OBJECTIVES: Few studies reported COVID-19 cases in schools during the 2020/21 academic year in a setting of uninterrupted in-person schooling. The main objective was to determine the SARS-CoV-2 seroprevalence among school staff in Vancouver public schools. DESIGN: Cumulative incident COVID-19 cases among all students and school staff based on public health data, with an embedded cross-sectional serosurvey among a school staff sample that was compared to period, age, sex and geographical location-weighted data from blood donors. SETTING: Vancouver School District (British Columbia, Canada) from kindergarten to grade 12. PARTICIPANTS: Active school staff enrolled from 3 February to 23 April 2021 with serology testing from 10 February to 15 May 2021. MAIN OUTCOME MEASURES: SARS-CoV-2 seroprevalence among school staff, based on spike (S)-based (unvaccinated staff) or N-based serology testing (vaccinated staff). RESULTS: Public health data showed the cumulative incidence of COVID-19 among students attending in-person was 9.8 per 1000 students (n=47 280), and 13 per 1000 among school staff (n=7071). In a representative sample of 1689 school staff, 78.2% had classroom responsibilities, and spent a median of 17.6 hours in class per week (IQR: 5.0-25 hours). Although 21.5% (363/1686) of surveyed staff self-reported close contact with a COVID-19 case outside of their household (16.5% contacts were school-based), 5 cases likely acquired the infection at school based on viral testing.

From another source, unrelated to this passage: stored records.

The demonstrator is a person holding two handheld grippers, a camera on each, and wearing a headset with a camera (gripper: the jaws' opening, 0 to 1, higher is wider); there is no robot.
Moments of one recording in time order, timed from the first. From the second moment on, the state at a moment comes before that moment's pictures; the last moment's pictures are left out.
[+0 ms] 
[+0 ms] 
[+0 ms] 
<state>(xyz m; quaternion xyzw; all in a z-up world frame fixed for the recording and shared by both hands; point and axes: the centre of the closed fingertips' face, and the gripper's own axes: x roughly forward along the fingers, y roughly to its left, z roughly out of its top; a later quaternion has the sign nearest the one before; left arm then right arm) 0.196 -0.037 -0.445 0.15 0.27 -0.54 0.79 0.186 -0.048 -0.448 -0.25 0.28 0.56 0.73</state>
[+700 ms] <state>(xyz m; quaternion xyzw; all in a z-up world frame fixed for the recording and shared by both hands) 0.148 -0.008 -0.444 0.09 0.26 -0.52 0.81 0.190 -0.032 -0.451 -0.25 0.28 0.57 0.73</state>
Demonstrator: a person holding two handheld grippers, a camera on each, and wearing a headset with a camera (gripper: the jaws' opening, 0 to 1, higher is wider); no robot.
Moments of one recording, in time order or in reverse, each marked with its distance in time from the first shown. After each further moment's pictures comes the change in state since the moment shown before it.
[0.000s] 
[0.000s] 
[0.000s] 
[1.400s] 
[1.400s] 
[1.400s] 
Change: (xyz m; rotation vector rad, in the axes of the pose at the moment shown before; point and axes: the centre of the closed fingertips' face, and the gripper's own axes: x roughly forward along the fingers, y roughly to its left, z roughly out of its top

Sensitivity/Specificity-adjusted seroprevalence in 1556/1689 staff (92.1%) was 2.3% (95% CI: 1.6% to 3.2%), comparable to a sex, age, date and residency area-weighted seroprevalence of 2.6% (95% CI: 2.2% to 3.1%) among 5417 blood donors. CONCLUSION: Seroprevalence among staff was comparable to a reference group of blood donors from the same community. These data show that in-person schooling could be safely maintained during the 2020/21 school year with mitigation measures, in a large school district in Vancouver, Canada.